» ASSIGNED TASK
From the entries below, copy every line that has the word "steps".

-- -- --

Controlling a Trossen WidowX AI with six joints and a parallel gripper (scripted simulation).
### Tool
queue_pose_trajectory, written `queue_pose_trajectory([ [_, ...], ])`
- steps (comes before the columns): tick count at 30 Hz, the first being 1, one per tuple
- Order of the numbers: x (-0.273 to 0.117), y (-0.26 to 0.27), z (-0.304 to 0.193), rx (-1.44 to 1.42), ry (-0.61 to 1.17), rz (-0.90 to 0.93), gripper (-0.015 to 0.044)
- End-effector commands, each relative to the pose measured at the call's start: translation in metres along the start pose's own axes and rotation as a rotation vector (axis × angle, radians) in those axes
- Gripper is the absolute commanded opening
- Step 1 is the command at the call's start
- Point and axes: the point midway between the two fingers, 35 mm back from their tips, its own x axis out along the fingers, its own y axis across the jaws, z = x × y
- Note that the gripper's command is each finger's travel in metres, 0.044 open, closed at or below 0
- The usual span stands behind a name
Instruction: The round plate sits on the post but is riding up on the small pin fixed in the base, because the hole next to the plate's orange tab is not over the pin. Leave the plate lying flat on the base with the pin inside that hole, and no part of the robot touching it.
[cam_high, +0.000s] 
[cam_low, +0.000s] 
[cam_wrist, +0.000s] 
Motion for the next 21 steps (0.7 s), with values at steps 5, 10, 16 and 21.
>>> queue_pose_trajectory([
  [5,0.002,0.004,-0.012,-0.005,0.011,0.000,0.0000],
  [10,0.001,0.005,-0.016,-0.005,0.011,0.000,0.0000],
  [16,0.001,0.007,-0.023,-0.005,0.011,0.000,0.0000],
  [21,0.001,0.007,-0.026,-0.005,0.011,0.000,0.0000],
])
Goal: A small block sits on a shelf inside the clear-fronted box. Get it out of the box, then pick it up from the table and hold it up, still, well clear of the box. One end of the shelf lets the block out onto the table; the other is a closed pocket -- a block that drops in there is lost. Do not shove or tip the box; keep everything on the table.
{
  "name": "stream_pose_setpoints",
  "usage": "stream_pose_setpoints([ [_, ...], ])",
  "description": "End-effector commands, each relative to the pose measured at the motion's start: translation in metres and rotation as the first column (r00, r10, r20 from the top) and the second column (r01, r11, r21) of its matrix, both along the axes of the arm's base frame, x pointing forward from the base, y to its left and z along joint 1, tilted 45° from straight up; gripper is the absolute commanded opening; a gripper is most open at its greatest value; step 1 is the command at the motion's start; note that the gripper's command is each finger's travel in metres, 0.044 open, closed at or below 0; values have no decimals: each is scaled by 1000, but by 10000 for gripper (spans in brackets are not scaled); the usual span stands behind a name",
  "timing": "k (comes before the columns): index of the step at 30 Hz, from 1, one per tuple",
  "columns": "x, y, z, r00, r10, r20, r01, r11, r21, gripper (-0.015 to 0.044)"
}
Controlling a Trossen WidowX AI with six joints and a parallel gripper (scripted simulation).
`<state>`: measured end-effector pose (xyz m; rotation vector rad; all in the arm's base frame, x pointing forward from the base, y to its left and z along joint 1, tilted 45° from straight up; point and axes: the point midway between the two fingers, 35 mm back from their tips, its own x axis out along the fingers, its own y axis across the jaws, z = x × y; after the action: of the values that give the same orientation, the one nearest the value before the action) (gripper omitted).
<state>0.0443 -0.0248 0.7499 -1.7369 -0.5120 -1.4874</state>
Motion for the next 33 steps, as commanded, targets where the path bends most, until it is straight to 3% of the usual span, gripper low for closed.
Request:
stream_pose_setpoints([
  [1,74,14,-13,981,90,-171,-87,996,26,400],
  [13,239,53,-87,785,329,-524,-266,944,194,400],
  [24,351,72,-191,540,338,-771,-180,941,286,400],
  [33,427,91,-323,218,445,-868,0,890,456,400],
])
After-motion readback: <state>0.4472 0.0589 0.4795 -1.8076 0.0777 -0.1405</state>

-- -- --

» RESPONSE FOR THIS EXERCISE
- steps (comes before the columns): tick count at 30 Hz, the first being 1, one per tuple
Motion for the next 21 steps (0.7 s), with values at steps 5, 10, 16 and 21.
Motion for the next 33 steps, as commanded, targets where the path bends most, until it is straight to 3% of the usual span, gripper low for closed.

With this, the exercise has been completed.